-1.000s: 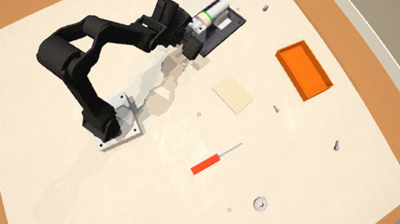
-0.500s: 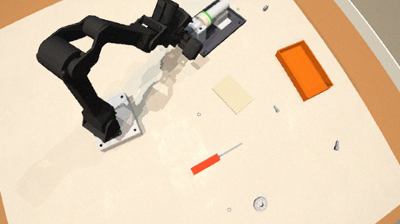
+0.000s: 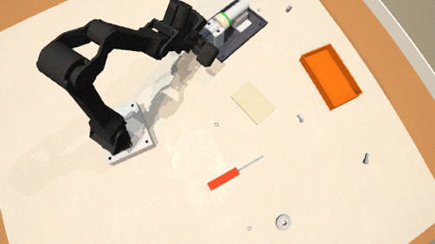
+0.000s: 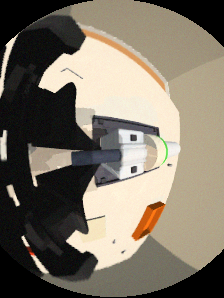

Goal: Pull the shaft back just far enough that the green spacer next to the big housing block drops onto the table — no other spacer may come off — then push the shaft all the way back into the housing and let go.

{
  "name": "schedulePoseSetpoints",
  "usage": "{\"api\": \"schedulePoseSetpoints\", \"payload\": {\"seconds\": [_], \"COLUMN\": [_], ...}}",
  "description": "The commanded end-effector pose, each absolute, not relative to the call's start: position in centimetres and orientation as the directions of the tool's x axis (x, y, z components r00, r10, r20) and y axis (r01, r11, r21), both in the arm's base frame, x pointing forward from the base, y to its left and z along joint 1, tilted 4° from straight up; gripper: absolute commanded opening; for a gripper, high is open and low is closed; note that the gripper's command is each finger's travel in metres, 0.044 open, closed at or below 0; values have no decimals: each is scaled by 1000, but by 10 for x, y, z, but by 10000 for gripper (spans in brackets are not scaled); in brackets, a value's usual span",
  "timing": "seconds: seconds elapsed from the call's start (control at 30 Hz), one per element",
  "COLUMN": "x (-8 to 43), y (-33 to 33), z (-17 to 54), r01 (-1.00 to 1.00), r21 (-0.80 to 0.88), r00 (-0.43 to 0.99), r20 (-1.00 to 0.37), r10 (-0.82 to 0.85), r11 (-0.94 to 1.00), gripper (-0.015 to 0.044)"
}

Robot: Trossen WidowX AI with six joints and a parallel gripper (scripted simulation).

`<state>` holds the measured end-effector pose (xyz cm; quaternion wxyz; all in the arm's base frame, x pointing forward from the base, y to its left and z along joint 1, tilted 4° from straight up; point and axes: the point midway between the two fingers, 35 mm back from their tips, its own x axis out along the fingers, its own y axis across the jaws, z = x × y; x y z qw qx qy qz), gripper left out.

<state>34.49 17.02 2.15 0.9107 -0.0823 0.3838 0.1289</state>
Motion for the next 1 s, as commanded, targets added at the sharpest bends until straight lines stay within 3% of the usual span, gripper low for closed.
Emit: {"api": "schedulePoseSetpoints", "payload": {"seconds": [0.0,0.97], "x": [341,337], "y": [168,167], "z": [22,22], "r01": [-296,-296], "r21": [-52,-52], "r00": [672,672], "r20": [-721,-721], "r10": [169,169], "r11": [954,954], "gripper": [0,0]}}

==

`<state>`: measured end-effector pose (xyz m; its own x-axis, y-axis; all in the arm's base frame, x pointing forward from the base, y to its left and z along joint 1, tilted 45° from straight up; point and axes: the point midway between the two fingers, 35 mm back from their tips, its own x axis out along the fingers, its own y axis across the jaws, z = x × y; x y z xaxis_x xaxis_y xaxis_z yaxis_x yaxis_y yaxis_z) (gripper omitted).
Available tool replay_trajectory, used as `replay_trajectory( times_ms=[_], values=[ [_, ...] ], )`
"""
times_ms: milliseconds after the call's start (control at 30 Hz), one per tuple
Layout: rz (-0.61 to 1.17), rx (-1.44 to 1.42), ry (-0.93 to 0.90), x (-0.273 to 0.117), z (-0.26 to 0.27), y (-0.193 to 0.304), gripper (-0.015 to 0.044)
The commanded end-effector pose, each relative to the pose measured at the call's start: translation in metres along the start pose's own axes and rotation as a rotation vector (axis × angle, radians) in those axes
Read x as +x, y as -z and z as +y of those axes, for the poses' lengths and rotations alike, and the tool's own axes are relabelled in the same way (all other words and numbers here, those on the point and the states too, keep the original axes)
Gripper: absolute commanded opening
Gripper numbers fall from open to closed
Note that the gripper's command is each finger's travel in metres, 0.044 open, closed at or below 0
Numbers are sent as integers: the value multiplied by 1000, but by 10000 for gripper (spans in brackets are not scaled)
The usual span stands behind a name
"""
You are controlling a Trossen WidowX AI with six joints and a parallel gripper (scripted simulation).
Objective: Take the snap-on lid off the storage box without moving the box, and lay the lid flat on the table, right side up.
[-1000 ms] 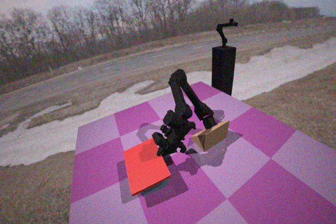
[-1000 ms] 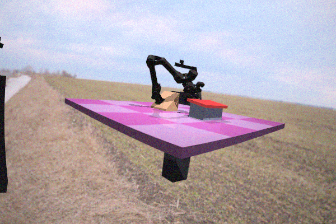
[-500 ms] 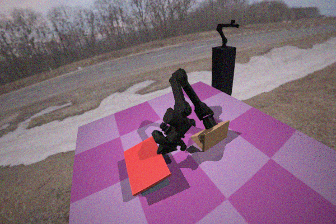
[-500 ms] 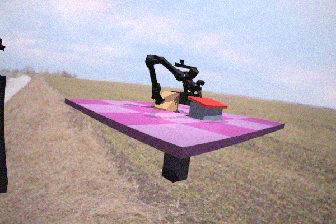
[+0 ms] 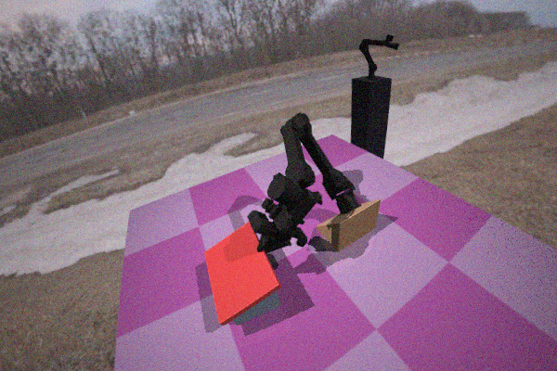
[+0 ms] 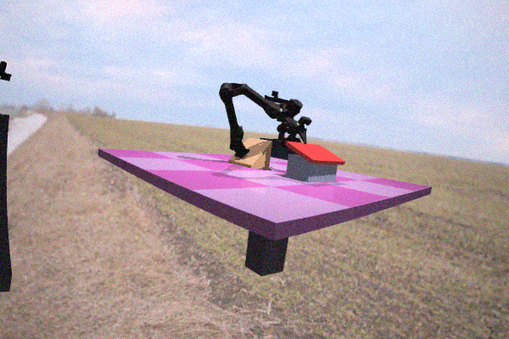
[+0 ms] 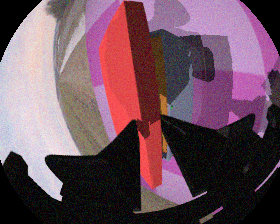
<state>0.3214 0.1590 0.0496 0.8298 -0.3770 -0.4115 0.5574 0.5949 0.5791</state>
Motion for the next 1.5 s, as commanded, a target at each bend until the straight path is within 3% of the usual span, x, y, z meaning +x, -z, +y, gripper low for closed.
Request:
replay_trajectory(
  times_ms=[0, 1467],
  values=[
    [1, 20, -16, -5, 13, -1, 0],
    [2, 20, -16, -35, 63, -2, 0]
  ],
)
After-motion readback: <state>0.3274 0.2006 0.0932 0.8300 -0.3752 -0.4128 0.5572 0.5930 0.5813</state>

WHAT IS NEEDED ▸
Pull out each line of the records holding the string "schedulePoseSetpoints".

SOLUTION TO THE PROBLEM ▸
  "name": "schedulePoseSetpoints",
  "usage": "{\"api\": \"schedulePoseSetpoints\", \"payload\": {\"seconds\": [_], \"COLUMN\": [_], ...}}",
Emit: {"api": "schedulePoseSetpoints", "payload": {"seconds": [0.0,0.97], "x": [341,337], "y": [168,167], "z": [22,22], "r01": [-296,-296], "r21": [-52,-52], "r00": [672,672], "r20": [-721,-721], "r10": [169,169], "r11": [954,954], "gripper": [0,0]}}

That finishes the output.